In men, images they consider to be beautiful appear to activate brain regions responsible for locating objects in absolute terms — x- and y-coordinates on a grid. Images considered beautiful by women do the same, but they also activate regions associated with relative location: above and behind, over and under. The difference could be the result of evolutionary pressures on our hunter-gatherer ancestors.

The findings, published Monday in the Proceedings of the National Academy of Sciences, are preliminary and based on a small number of people, but intriguing nonetheless.

“This the first study about neural activation in aesthetic tasks to include sex as a variable,” said study co-author Camilo Cela-Conde, an evolutionary anthropologist at Spain’s Universitat de les Illes Balears.

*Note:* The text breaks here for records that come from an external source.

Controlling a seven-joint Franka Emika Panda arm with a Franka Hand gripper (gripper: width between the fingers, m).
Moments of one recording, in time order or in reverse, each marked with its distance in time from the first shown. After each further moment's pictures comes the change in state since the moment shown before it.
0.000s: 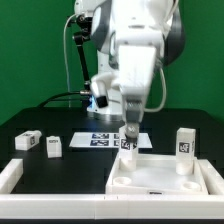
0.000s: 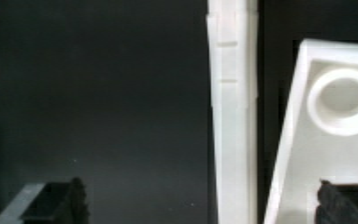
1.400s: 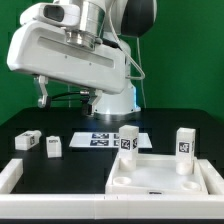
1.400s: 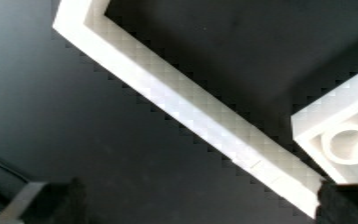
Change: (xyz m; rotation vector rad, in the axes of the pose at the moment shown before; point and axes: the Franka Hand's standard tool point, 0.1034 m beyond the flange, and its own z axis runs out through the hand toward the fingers) arm -0.086 -0.021 -0.020 0.092 -0.092 0.831
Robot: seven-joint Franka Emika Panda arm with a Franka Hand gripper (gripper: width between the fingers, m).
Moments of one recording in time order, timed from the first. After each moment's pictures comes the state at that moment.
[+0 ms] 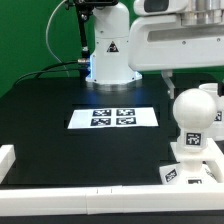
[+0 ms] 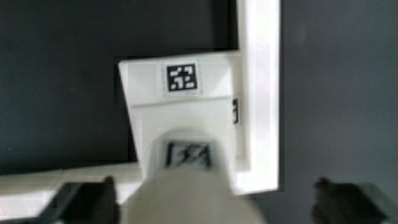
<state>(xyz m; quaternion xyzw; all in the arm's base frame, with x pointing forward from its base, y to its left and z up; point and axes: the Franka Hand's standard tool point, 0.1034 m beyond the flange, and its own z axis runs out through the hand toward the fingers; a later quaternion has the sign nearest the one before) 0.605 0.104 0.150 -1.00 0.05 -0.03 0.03</state>
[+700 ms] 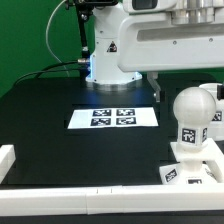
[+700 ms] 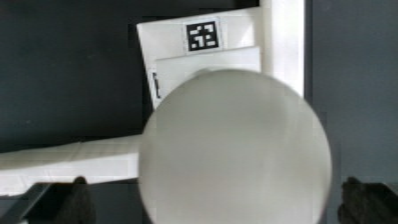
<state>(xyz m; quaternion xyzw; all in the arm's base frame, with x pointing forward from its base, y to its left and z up) 0.620 0.090 0.135 -1.00 0.07 -0.04 0.02</state>
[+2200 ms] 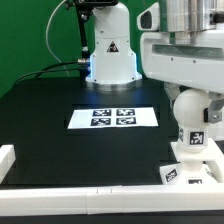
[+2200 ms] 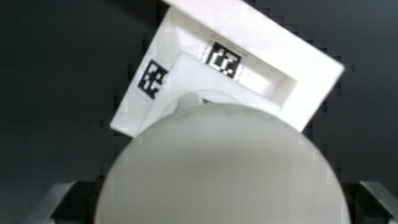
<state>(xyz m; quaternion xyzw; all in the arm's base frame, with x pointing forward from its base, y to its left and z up) 0.622 0.095 0.116 -0.82 0.58 -0.01 0.05</state>
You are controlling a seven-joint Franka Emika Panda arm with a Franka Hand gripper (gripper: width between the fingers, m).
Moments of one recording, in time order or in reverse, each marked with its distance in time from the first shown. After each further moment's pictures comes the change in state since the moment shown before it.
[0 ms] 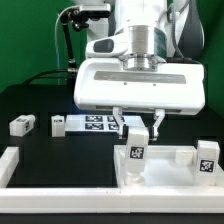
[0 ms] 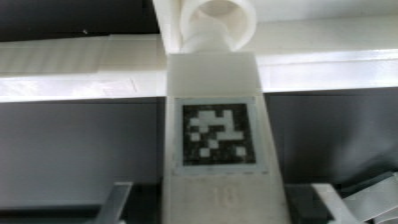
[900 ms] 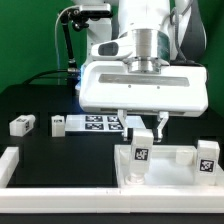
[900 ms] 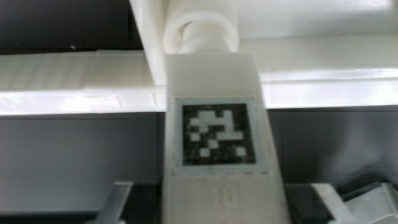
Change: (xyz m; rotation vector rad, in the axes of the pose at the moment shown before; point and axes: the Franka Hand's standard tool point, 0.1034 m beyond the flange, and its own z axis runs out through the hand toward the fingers) arm -0.009 -0.007 0.001 0.006 -0.009 -0.014
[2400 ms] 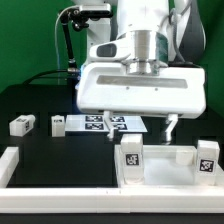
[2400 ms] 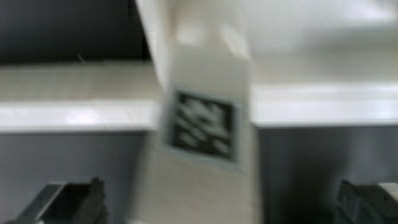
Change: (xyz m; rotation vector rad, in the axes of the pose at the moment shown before) arm -0.005 0.013 0.003 0.004 -0.113 0.005
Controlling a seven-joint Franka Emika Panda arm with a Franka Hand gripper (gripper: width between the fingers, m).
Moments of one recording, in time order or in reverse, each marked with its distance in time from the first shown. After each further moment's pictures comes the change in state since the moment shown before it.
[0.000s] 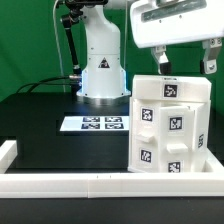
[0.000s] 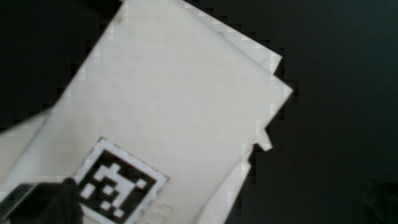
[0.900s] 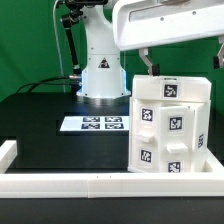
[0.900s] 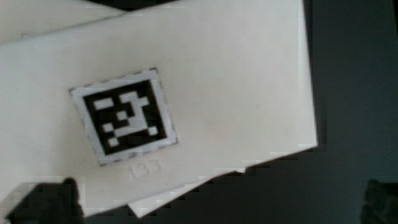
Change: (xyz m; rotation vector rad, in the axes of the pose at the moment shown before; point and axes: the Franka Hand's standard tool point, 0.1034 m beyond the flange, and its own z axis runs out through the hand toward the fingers) arm 0.002 0.001 -0.002 -0.019 0.014 -0.773
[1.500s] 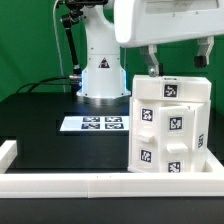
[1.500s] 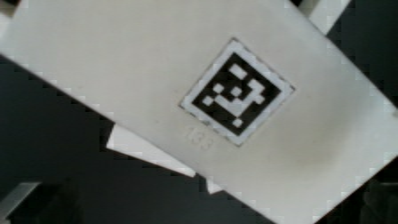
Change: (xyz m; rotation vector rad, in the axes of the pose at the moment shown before) arm -0.003 0.005 -0.001 -0.037 -0.025 -0.738
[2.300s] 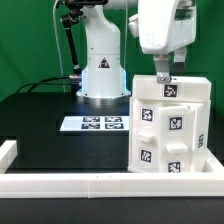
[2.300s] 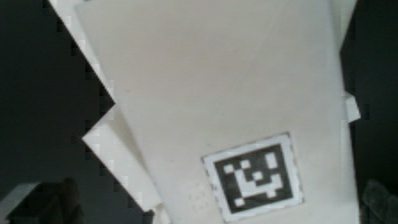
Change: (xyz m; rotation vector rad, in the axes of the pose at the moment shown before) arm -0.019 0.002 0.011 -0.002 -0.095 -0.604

Earlier studies on sex-based cognitive differences have found that men seem to have a heightened sense of absolute location. Women, by contrast, are quicker to process relative values.

How these brain systems became tied to the perception of beauty, widely considered a defining human trait, is an evolutionary mystery. According to Cela-Conde, aesthetics may simply be a byproduct of other cognitive tasks.

Differences in cognitive tasks, however, may be less mysterious: For much of human history, men and women had different jobs. Their brains may thus have developed in subtly different ways.

“In current hunter-gatherer groups, men are in charge of hunting; meanwhile women collect,” said Cela-Conde. “If this is a scheme that can be extended to ancestors’ behavior, then we can think about a selective pressure to increase the capacity of spatial orientation in men, and the capacity to identify edible plants and tubers in women.”

Beautybrains In the study, 10 men and 10 women looked at images of modern and classic paintings, as well as photographs of landscapes, artifacts and urban scenes. The researchers recorded their reactions with a magnetoencephalograph, which monitors real-time neural activity by measuring magnetic fields generated by electrical currents in the brain.

(To avoid confounding by romantic regions of the brain, close-up images of people were not included.)

The subjects varied as to what they considered beautiful, but brain patterns were consistent: coordinate-processing activation in both men and women, and category-processing in only women.

These differences do not seem to translate into differences in the actual experience of beauty. In earlier research, said Cela-Conde, both men and women describe beauty as being “original, interesting and pleasant.”

However, as the differences were expressed only in response to images the subjects found to be beautiful, they do not seem to reflect a general sex-based difference in perception.

As the brain regions involved are far more developed in humans than chimpanzees — our closest living relative — Cela-Conde’s team suspects that the differences are rooted in early hominid divisions between men and women.

Another possible explanation is language-based: Coordinate-reading brain systems are less activated by linguistic communication than categorical systems.

The differences observed in the study would then originate in another sex-based difference, albeit an arguable one: Women are especially talkative.

Citation: “Sex-related similarities and differences in the neural correlates of beauty.” Camilo J. Cela-Conde, Francisco J. Ayala, Enric Munar, Fernando Maestu, Marcos Nadal, Miguel A. Capo, David del Río, Juan J. Lopez-Ibor, Tomas Ortiz, Claudio Mirasso, and Gisele Marty. Proceedings of the National Academy of Sciences, Vol. 106, No.8, Feb. 23, 2009.